Exercise details:
Using the entries below, give the count of lines that hold "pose". Say nothing besides the number.

=== Begin Enclosure ===

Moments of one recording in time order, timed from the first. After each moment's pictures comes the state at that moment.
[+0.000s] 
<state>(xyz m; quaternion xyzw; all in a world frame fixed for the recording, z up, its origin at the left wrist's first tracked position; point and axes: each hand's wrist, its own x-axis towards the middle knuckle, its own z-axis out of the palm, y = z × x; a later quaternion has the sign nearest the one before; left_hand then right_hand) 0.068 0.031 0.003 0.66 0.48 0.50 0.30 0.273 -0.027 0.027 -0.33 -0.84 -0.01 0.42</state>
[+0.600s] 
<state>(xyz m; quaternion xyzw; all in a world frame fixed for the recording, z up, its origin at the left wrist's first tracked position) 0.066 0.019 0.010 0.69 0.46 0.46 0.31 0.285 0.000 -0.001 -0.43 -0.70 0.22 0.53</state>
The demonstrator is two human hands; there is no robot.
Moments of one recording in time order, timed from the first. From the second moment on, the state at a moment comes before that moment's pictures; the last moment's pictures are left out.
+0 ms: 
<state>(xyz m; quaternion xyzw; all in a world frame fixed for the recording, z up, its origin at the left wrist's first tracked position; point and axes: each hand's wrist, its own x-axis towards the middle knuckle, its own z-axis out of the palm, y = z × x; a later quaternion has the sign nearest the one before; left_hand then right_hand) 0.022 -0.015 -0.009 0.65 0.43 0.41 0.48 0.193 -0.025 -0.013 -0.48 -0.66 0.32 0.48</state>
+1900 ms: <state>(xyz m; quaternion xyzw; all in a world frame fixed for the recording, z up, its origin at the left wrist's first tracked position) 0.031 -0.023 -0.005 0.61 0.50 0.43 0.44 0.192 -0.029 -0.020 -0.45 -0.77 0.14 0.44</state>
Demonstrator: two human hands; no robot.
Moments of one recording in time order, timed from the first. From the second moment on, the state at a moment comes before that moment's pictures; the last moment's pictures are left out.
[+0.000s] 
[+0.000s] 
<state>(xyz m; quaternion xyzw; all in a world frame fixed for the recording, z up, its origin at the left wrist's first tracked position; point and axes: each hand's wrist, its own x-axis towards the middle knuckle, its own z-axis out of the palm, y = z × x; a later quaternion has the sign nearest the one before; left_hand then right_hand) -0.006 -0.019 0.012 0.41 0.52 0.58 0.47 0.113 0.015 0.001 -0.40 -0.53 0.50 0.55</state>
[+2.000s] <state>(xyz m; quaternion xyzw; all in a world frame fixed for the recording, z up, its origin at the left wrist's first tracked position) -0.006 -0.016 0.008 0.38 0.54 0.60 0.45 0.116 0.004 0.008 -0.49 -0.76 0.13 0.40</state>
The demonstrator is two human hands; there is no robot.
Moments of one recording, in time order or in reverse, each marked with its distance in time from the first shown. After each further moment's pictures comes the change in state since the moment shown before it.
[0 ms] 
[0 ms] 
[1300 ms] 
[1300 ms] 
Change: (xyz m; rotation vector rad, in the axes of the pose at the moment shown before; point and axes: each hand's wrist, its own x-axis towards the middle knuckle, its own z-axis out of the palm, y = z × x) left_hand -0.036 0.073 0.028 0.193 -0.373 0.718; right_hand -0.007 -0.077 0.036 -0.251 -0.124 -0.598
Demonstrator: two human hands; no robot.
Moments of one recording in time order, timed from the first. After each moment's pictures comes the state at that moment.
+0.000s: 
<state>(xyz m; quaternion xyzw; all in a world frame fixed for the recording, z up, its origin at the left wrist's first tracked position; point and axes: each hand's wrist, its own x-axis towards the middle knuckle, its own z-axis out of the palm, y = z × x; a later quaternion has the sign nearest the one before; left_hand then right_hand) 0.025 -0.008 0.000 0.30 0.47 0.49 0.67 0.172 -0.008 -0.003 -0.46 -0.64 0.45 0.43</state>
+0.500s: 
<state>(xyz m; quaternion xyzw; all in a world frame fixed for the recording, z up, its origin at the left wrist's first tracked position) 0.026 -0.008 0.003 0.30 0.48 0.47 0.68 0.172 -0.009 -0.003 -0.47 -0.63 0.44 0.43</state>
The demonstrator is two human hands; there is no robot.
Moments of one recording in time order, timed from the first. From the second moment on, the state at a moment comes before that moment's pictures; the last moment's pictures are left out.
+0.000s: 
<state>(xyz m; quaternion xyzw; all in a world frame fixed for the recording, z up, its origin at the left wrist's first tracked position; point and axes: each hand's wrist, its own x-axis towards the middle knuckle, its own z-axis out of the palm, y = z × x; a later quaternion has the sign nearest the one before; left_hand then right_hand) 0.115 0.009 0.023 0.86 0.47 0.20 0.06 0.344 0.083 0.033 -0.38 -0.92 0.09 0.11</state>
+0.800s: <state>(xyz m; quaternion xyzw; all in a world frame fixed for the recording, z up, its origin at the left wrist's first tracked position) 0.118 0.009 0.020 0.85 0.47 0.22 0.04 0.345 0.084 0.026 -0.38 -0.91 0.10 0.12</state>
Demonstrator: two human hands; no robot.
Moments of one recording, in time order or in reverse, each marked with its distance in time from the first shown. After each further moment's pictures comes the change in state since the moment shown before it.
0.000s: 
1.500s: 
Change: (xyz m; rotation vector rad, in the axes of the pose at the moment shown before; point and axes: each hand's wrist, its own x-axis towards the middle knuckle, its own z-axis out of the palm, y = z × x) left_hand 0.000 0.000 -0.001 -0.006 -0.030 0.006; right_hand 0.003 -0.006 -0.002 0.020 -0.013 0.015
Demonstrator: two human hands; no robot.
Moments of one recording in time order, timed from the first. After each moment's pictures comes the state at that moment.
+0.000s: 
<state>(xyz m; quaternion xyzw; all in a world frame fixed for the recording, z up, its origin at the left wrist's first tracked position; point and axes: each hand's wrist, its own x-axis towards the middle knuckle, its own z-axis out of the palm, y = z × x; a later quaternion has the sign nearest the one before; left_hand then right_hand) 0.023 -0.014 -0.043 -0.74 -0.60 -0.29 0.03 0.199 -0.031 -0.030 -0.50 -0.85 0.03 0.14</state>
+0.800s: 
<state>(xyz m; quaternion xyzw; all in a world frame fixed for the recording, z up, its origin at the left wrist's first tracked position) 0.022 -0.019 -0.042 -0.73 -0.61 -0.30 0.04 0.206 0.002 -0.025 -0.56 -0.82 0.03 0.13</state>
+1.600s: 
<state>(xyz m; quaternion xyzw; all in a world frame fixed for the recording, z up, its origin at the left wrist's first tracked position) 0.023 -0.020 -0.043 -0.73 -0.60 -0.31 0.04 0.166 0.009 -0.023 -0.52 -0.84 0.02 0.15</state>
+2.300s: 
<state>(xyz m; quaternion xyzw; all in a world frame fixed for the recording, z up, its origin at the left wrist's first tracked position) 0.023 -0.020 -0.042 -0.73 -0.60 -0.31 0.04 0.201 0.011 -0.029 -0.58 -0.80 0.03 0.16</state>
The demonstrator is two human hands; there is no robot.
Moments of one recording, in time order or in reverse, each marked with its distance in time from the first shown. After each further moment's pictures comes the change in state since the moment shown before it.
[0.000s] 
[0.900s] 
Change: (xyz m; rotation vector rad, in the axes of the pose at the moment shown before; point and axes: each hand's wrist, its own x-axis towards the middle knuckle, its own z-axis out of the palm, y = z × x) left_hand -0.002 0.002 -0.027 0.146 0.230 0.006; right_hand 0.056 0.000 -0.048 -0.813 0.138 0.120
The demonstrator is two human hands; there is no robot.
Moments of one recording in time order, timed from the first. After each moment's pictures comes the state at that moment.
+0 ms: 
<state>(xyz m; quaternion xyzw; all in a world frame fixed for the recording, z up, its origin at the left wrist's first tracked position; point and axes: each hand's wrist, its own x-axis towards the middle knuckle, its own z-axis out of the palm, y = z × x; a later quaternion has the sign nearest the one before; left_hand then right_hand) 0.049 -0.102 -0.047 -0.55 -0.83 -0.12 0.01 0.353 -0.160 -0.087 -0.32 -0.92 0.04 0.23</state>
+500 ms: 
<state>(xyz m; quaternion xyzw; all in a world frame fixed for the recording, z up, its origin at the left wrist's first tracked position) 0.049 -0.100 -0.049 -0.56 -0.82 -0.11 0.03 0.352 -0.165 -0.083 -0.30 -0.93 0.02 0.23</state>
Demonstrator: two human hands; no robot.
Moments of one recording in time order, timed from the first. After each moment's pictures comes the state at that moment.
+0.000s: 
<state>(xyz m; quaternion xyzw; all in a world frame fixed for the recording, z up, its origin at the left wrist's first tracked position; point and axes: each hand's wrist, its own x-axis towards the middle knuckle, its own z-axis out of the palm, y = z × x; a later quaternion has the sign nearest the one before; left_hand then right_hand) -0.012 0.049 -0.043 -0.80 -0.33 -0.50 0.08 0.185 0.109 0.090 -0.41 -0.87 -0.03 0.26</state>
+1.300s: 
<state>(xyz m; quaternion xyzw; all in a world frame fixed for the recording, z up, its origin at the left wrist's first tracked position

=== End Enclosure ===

Answer section:
3